I was a navy brat and lived in naval bases as a kid, so I was lucky never to experience racism until after my Dad retired. Then in Junior High I encountered racism of all sorts: Hispanic kids who didn't like the Asians, Vietnamese kids who didn't like Chinese, Filipinos who didn't like whites. But for the most part, most of us got along across racial boundaries. What I encountered more was a sort of class prejudice. Just before I went to High School, Sunnyvale High School closed down so all the kids who were supposed to go there instead went to Fremont High and we were generally the more working class kids. So the rich whites tended to look down on the poorer whites, the first and second generation Asians tended to look down on Asians who were fresh off the boat. This was during the 1980s, so I'm not sure how things are in today's schools.
I do think things are better now than during your time. But there's a lot to improve on. I live in Silicon Valley, where there is a huge diversity of people, and when I travel, it seems strange to be in a place where it's not as diverse. In reading your posts, I'm learning about how it was at a certain time and place and where some white resentment may originate. Thank you for sharing.
Bless you, Jim.
Jim,
I think the telling of personal stories like yours is a fine way for all of us to gain a better understanding of race relations.
And those of us with children and grandchildren will surely have our Zen Moment when we hear of 4 year olds already capable of outpicturing the hate they mimic from adults.
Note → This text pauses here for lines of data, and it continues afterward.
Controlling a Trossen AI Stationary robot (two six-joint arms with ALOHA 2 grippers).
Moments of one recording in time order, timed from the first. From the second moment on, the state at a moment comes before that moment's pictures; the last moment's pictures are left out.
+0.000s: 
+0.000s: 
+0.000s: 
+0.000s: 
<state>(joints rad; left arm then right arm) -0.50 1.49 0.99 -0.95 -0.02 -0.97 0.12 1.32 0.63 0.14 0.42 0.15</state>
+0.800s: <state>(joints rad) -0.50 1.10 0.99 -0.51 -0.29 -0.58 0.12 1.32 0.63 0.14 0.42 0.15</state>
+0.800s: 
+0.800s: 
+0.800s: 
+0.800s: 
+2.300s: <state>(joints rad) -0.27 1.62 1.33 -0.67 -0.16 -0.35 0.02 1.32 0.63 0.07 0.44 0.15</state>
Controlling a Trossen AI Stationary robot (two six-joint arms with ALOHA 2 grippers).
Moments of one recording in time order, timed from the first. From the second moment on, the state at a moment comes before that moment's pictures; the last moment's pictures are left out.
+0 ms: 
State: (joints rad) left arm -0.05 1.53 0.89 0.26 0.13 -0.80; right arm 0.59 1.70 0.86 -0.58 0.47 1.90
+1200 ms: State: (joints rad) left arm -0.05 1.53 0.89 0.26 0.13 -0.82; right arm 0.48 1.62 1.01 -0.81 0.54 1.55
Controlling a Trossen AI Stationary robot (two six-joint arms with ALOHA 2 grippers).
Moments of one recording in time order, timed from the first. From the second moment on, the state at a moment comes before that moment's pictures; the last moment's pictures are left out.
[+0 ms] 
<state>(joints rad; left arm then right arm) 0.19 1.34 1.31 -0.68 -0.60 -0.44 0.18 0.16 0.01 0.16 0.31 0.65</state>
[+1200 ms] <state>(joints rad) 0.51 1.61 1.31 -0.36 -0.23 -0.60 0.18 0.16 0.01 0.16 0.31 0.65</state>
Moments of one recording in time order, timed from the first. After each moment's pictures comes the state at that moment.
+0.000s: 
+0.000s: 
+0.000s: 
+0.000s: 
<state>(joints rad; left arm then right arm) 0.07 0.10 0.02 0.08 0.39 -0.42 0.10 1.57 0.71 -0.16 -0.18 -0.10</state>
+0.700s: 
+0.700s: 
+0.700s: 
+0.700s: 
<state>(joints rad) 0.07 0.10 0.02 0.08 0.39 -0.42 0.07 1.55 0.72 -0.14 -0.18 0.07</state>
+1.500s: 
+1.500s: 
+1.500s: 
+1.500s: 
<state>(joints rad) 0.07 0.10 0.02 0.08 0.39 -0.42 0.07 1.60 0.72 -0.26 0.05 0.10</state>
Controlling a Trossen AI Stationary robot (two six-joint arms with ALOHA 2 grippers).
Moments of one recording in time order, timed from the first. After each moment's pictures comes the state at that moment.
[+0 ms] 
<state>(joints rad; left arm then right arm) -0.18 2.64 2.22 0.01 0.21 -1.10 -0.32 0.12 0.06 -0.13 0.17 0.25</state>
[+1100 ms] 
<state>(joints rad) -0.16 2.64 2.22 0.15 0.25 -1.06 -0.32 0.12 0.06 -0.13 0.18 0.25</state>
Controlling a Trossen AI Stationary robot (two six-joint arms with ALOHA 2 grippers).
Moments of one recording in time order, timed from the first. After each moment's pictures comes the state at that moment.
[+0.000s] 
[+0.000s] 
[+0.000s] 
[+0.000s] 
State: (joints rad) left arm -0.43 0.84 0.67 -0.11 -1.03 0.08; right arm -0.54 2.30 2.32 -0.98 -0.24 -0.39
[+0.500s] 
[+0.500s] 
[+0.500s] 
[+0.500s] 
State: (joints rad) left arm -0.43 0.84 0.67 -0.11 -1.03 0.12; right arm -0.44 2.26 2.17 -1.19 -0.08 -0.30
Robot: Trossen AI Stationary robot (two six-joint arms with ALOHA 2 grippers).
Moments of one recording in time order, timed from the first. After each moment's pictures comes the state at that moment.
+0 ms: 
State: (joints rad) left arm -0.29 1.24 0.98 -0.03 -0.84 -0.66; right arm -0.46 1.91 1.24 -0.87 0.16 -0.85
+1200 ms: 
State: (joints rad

On a trip to Jerusalem, I experienced a little boy picking up rocks to throw at us--Americans. Luckily, his father stopped him, but I knew the reflex, "stone them," had already been engraved on that small child's mind. As a Palestinian, he had often seen demonstrations of hate.
My granddaughter had to wash the blood from a knife fight off her high school locker. My grandson was attacked on his way home from the same high school. Although they are Spanish/Filipino (my daughter is adopted from Honduras and married a Filipino), I don't believe these incidences were race related. They appeared to stem from the fact that our youth are growing up in a culture that pours their minds full of violence on TV, video games, music. Their lives are filled with violence. When I attend church with my grandchildren (they go every Sunday), I hear nothing about how to deal with our violent culture. There seems to be a disconnect between what youth learn at church and what they are forced to deal with in their everyday lives.
We are all responsible for the world in which we are raising our children and grandchildren. Can we, as disciples of Christ, rise to the level of Christed Consciousness in which we know that we all belong to the One Family of God. Can we love one another? Can we work together?
For our beloved children/grandchildren's sake, I intend to!